Do bulwersującego wydarzenia doszło dziś przed godziną 18. W Sklepie Chińskim przy Piłsudskiego grasował złodziej. Napadł 12-letniego syna pracujących tam Chińczyków.
W Sklepie Chińskim, w pasażu Ina przy Piłsudskiego, przed godziną 18 był złodziej, który chciał wynieść skradzione ubrania. Na jego drodze stanął 12-letni chłopczyk narodowości chińskiej. Złodziej pogryzł chłopca w lewą rękę i próbował uciec.
Na ulicy Piłsudskiego rozległy się głośne i rozpaczliwe krzyki. Świadek zatrzymał się samochodem na chodniku i ujął złodzieja.
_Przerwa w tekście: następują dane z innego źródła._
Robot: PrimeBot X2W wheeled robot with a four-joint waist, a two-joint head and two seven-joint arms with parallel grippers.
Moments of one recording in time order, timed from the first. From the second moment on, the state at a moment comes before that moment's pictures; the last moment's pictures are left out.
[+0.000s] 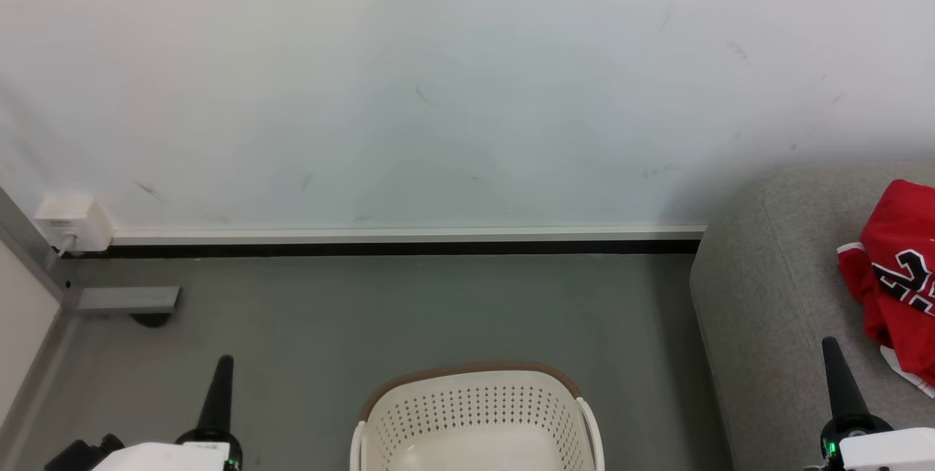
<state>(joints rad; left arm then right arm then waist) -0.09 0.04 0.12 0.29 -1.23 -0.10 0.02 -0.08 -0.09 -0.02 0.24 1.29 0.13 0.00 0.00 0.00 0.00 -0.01</state>
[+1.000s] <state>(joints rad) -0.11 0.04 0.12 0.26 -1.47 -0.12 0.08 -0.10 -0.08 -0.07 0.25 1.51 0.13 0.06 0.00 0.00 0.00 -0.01</state>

Sprawca następnie zatrzymany został przez wezwany na miejsce zdarzenia policyjny patrol. Policjant rozeznał się w sprawie i zadzwonił po karetkę pogotowia. Ratownicy medyczni opatrzyli poszkodowanego 12-latka.
Nie wiemy, co stało się z dziewczynką, która była ze sprawcą w Sklepie Chińskim.
Jak informuje Stargard.News mł.asp Justyna Siwarska z Komendy Powiatowej Policji w Stargardzie, sprawca kradzieży i ataku na 12-letniego chłopca ma 28 lat.
Jak się nieoficjalnie dowiedzieliśmy, to osoba znana organom ścigania, mająca na koncie wyrok skazujący i odsiadkę w więzieniu.